Give back the material that follows, identical in every line.

[Start of Attachment]

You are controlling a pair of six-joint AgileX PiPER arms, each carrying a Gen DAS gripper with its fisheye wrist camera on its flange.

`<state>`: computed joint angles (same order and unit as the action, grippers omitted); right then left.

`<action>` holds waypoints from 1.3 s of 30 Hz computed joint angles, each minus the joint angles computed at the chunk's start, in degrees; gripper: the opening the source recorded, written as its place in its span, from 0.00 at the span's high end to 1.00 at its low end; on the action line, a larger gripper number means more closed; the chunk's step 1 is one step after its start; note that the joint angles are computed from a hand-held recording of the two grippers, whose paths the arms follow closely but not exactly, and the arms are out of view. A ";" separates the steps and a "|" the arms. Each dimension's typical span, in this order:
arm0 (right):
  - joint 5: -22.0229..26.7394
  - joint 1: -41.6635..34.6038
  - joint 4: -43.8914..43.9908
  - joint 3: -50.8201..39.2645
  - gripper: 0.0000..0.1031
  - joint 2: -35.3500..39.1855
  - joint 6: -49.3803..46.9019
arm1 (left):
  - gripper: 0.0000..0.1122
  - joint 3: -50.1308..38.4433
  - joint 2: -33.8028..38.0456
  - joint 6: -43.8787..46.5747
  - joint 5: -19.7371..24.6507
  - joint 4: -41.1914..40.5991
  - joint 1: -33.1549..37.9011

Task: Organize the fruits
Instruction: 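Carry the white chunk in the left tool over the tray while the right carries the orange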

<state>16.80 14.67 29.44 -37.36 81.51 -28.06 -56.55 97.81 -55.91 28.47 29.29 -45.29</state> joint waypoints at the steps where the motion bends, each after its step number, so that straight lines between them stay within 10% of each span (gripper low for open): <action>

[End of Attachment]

WRITTEN SOLUTION:
You are controlling a pair of six-joint AgileX PiPER arms, each carrying a Gen DAS gripper with its fisheye wrist camera on its flange.

`<state>`: computed joint angles (same order and unit as the action, grippers omitted); right then left.

`<action>` holds waypoints from 1.3 s of 30 Hz computed joint angles, each minus the joint angles computed at the chunk's start, in degrees; gripper: the opening the source recorded, written as its place in its span, from 0.00 at the span's high end to 1.00 at its low end; on the action line, a larger gripper number means more closed; the chunk's step 1 is one step after its start; note that the joint angles are computed from a hand-held recording of the two grippers, whose paths the arms follow closely but not exactly, and the arms are out of view. A ";" separates the steps and a "|" the arms. Each dimension's typical span, in this order:
arm0 (right):
  - joint 5: -22.0229..26.7394
  - joint 1: -41.6635..34.6038
  - joint 4: -43.8914..43.9908
  - joint 3: -50.8201..39.2645
  - gripper: 0.0000..0.1031
  - joint 2: -35.3500..39.1855
  - joint 6: -49.3803..46.9019
arm1 (left):
  - gripper: 0.0000..0.1122
  - joint 3: -50.1308..38.4433
  - joint 2: -33.8028..38.0456
  - joint 6: -43.8787..46.5747
  - joint 5: -19.7371..24.6507
  - joint 4: -41.1914..40.5991
  - joint 1: -33.1549..37.9011

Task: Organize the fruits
Instruction: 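Carry the white chunk in the left tool over the tray while the right carries the orange
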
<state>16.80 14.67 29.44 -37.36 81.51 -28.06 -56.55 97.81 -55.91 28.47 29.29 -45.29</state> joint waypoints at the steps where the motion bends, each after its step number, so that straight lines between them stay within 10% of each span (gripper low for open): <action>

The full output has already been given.